Requião argumentou que o sistema aumentaria a segurança jurídica e reduziria a desconfiança em relação às eleições. A Justiça Eleitoral afirma que as urnas eletrônicas já são submetidas a diferentes procedimentos de auditoria e fiscalização.
Placa reservada e pensão de ex-governador
O candidato também foi questionado sobre o uso de placas veiculares reservadas por integrantes da Mesa Diretora da Assembleia Legislativa. Requião confirmou que recebeu uma delas e alegou que o benefício estava previsto em lei e havia sido concedido a todos os membros do colegiado.
Após a repercussão do caso, a Assembleia revogou o benefício e as placas foram devolvidas.

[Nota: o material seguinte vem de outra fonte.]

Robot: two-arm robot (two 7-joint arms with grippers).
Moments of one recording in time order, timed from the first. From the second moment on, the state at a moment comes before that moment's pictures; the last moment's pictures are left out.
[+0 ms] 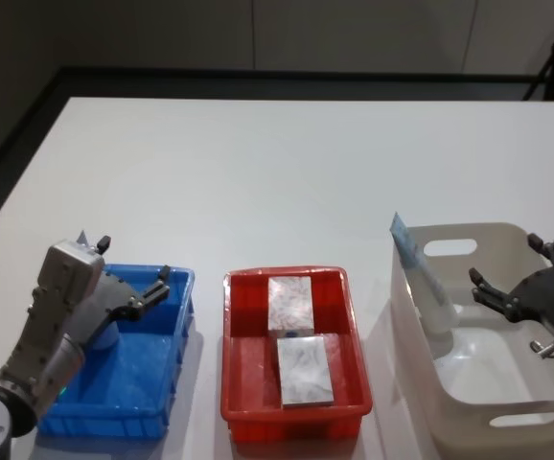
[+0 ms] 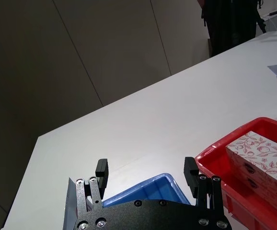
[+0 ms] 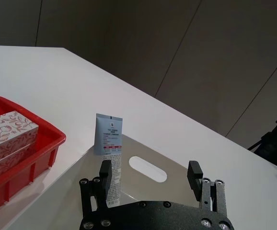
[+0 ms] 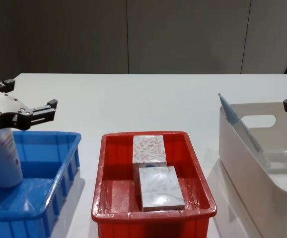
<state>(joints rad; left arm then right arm) -0.20 0.60 0.45 -1.41 -0.25 -0.12 0.03 0.19 0.59 -0.43 -1.41 0.25 -0.14 0.04</state>
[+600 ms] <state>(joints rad) -0.20 0.60 0.45 -1.41 -0.25 -0.12 0.03 0.21 0.56 -0.42 -1.40 0.25 -0.16 0.17</state>
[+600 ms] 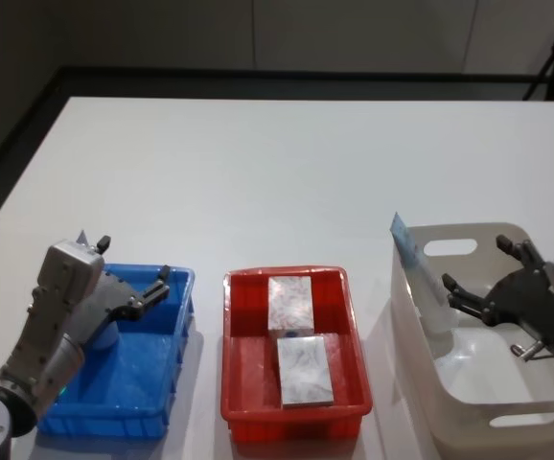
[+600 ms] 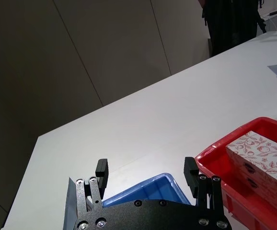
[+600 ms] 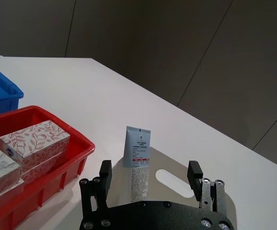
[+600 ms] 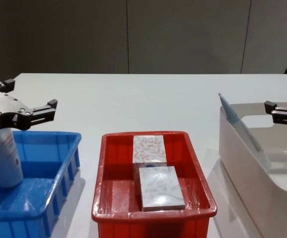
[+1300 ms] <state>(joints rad) -0.20 0.60 0.45 -1.41 -0.25 -0.12 0.03 0.22 0.52 -0.42 -1.40 0.24 -0.15 0.26</state>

Requião disse que não era favorável nem contrário à medida e justificou que agiu dentro da legalidade.
Sobre a verba de representação recebida por ex-governadores — benefício que alcançou seu pai, Roberto Requião —, o candidato defendeu que o pagamento funcionaria como uma garantia para que ocupantes do cargo pudessem governar sem depender de interesses privados.
Chuvas, proteção ambiental e agronegócio
Depois dos temporais registrados no Paraná, Requião defendeu a retomada de programas de proteção de matas ciliares, rios e nascentes. Também mencionou a criação de corredores biológicos, mas não detalhou como o projeto seria implantado.
O candidato associou a proteção ambiental à segurança climática e à produção agrícola. A proposta, segundo ele, é construir uma parceria com o agronegócio para preservar a Mata Atlântica e tornar a produção mais sustentável.
No Litoral, Requião afirmou não ser contrário à Ponte de Guaratuba, mas criticou a ordem das prioridades. Para ele, os acessos rodoviários, o saneamento, a saúde e a infraestrutura regional deveriam ter avançado antes ou simultaneamente à construção da ponte.
Campanha recorre contra cancelamento de debate
Outro movimento político da quarta-feira foi a repercussão da ação apresentada pela campanha ao Tribunal Regional Eleitoral do Paraná. Requião pediu que o Grupo RIC mantenha o debate que estava previsto para 21 de setembro.
A emissora cancelou o encontro citando incertezas sobre a participação das principais candidaturas e a complexidade da operação. A campanha argumenta que havia confirmado presença e que as regras estabeleciam a manutenção da programação mesmo com ausências.
Se apenas um candidato comparecesse, o horário poderia ser transformado em entrevista. Requião declarou que não pretende obrigar a empresa a realizar o debate, mas cobrar o cumprimento do compromisso formalizado. O pedido apresentado ao TRE-PR foi revelado pela Folha de S.Paulo.
A iniciativa permite ao candidato reforçar o discurso de que está disposto a confrontar os adversários. Em uma eleição marcada pela disputa interna da direita entre Moro e o grupo de Ratinho Junior, Requião tenta ampliar seu espaço apresentando propostas distintas e cobrando debates diretos antes do primeiro turno.